Task instructions: Take each line of the entries below that contains "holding" and copy it.

========================================================================

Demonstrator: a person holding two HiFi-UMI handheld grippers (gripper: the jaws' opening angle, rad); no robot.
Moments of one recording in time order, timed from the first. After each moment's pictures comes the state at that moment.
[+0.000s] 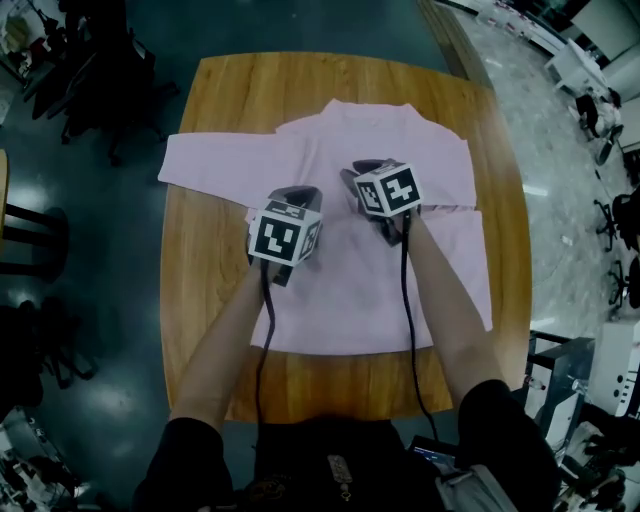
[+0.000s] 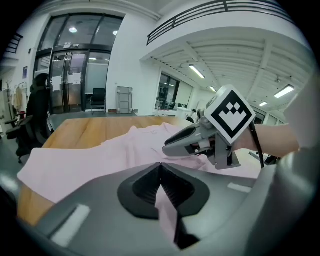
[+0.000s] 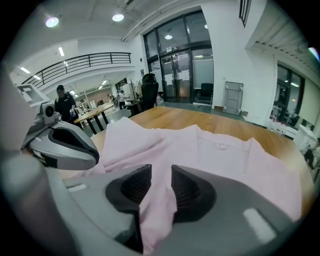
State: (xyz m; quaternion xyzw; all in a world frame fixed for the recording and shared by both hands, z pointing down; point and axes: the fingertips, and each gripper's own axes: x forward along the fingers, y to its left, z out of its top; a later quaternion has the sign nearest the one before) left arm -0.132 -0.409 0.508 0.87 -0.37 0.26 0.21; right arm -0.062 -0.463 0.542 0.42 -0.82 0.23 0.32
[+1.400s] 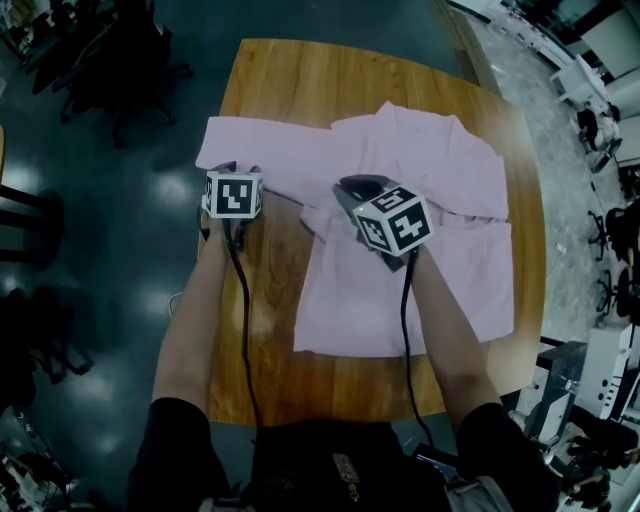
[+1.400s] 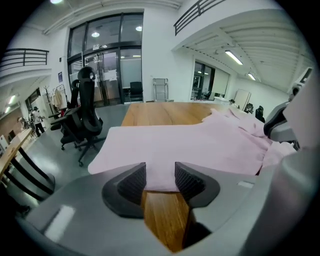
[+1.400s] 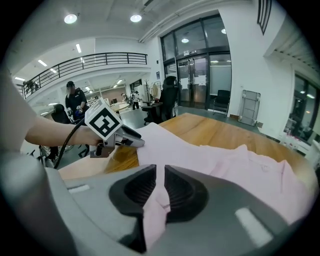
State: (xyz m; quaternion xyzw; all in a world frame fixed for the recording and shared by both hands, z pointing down) left arm -0.403 -0.506 0.577 0.75 -0.53 0.33 0.22; right arm -0.227 -0.432 0.517 0.36 -0.86 0.19 0.32
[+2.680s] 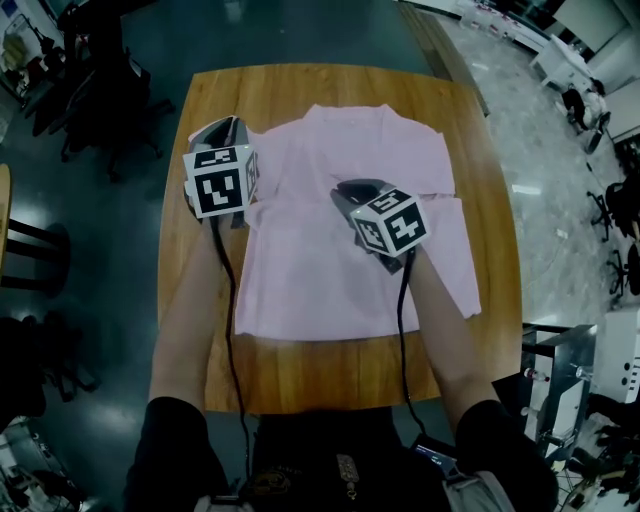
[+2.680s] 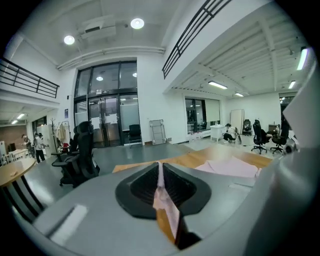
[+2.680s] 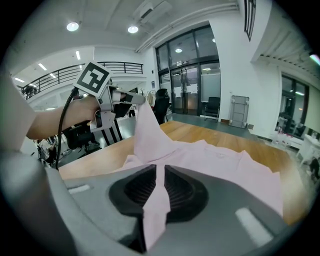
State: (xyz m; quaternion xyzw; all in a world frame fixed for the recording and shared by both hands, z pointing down) left arm -0.237 -0.482 0.360 0.79 -0.58 0.18 0.06; right arm -0.076 -0.366 0.462 0.39 -0.86 0.18 0.28
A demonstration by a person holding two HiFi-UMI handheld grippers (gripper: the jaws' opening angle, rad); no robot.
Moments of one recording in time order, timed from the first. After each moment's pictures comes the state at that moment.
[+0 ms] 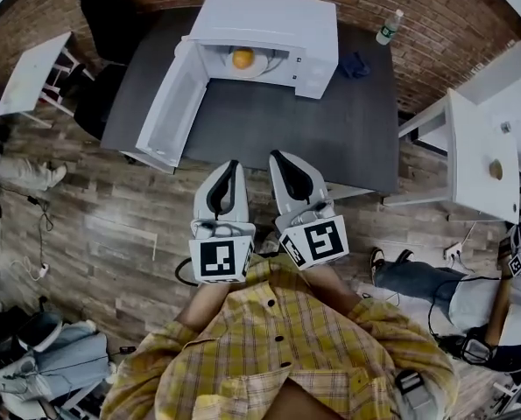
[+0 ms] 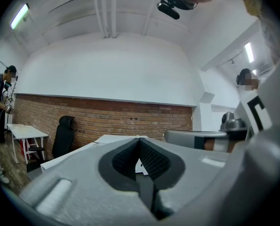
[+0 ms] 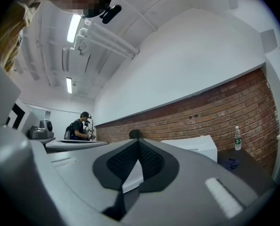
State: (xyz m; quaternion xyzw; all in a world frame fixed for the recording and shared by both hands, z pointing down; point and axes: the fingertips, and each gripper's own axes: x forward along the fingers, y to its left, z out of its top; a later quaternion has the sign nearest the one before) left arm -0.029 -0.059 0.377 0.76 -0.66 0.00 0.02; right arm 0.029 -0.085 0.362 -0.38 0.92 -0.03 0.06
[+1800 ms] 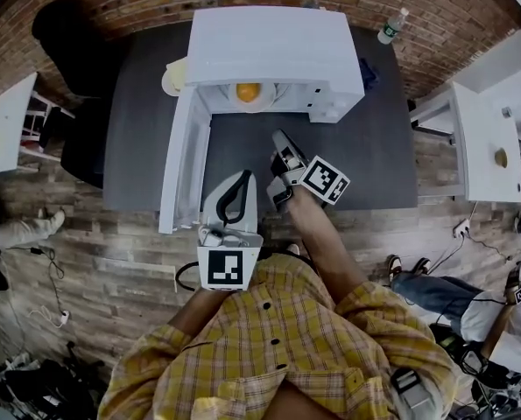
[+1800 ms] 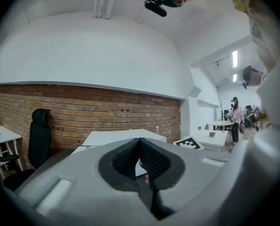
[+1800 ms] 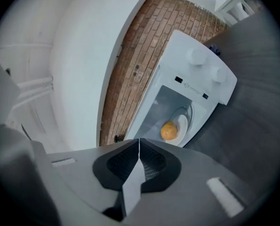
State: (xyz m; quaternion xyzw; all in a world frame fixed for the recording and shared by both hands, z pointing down) left arm -0.114 -0.217 0.402 0.83 -0.56 0.01 0.03; right arm -0.054 -0.336 0.540 -0.39 0.75 -0.50 0.22
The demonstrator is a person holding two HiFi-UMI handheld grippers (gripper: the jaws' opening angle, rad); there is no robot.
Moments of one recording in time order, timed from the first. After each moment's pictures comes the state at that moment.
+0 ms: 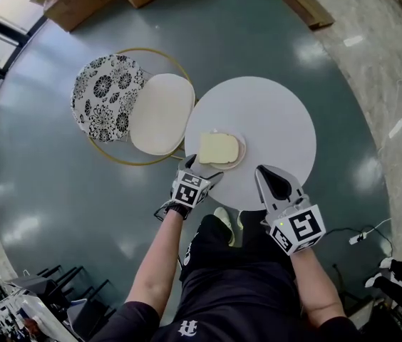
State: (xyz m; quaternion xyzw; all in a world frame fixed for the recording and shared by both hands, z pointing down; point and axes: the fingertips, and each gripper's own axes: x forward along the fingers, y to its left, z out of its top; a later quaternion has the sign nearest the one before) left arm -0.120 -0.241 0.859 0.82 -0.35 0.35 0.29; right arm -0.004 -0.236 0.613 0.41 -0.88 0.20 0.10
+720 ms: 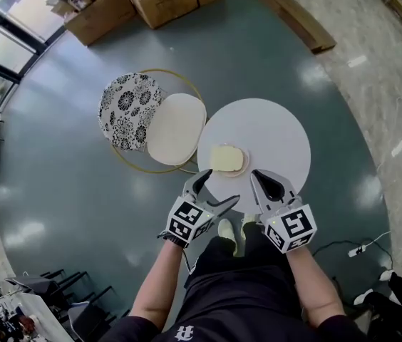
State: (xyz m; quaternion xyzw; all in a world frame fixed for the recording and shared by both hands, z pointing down) left arm -0.085 -0.205 0.620 0.90 -0.32 0.20 0.23; right arm -0.029 -0.227 0.536 0.40 -0.90 0.18 0.10
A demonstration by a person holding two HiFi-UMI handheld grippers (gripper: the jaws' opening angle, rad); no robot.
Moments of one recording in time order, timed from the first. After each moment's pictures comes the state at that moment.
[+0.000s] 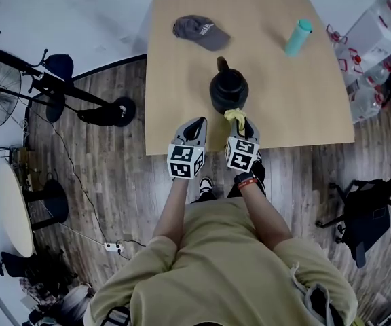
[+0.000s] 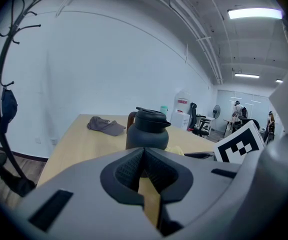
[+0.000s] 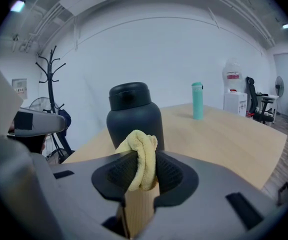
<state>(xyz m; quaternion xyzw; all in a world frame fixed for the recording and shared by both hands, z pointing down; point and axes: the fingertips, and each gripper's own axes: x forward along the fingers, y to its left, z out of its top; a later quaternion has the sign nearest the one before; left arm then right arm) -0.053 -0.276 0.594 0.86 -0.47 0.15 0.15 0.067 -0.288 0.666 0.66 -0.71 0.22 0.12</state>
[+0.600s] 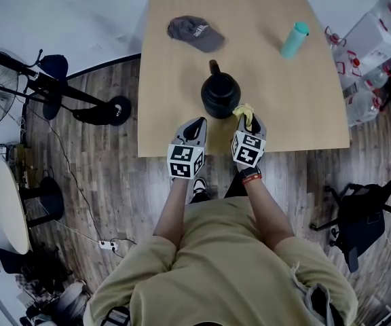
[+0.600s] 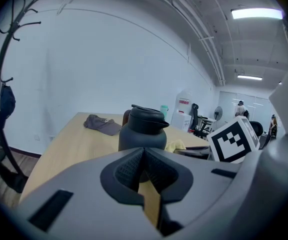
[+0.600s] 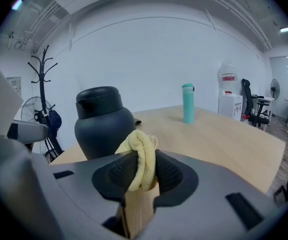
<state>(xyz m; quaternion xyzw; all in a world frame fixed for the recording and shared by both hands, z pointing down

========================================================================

Output for this exercise:
Demonstrator: a person holding two HiFi-UMI handheld grippers (gripper: the jaws' opening angle, rad); no robot.
A demonstration by a person holding two HiFi-UMI handheld grippers (gripper: the jaws' opening angle, rad); no robot.
The demonstrator is a person holding two HiFi-UMI handheld grippers (gripper: the jaws' opening angle, rad); there is no robot.
A demonstration by a person holding two HiFi-UMI handheld grippers (gripper: the jaws' opening angle, rad); no robot.

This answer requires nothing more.